Segment Start: INFORMATION SHOWN

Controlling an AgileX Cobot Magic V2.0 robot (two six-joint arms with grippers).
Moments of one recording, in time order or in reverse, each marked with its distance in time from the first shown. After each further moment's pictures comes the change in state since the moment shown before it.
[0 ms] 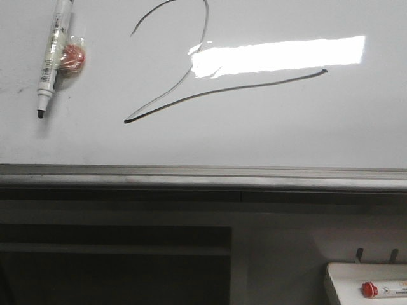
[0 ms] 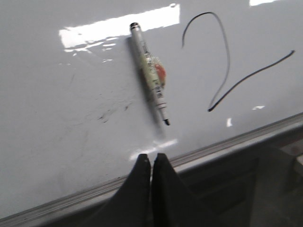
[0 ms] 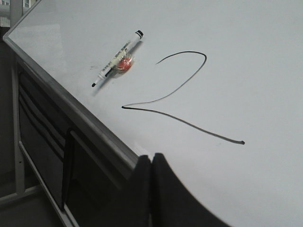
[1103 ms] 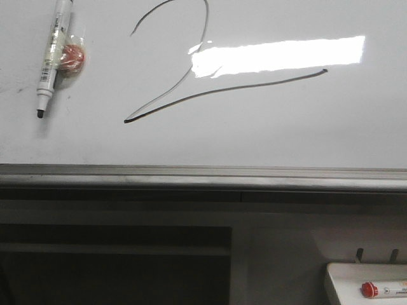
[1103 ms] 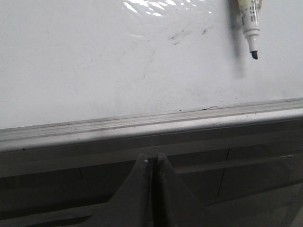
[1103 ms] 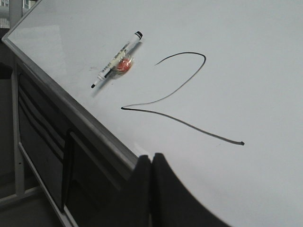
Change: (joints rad) left arm 0.228 0.000 0.152 -0.050 -0.019 -0.007; right arm 0.000 0.000 0.000 0.002 -0.003 0.000
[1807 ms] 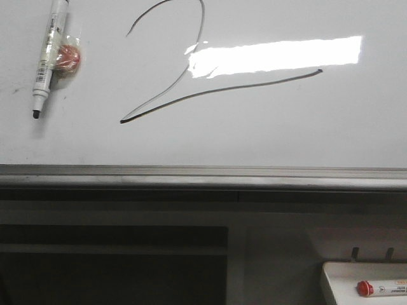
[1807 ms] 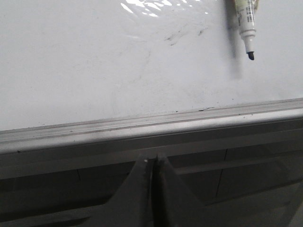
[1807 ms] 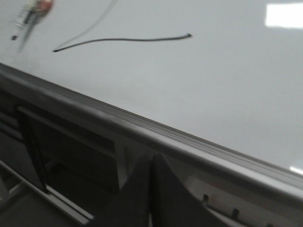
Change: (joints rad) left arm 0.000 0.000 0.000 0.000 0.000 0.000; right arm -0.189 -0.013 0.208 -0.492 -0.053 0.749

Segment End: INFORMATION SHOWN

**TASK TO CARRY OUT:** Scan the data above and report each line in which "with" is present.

**EXERCISE SOLUTION:**
Controlling an AgileX Cobot Magic V2.0 robot (two six-joint arms with grippers).
Moments of one recording, in time order or in reverse, each marked with its distance in time from the first shown. After each further moment's pictures comes the change in state since the moment shown before it.

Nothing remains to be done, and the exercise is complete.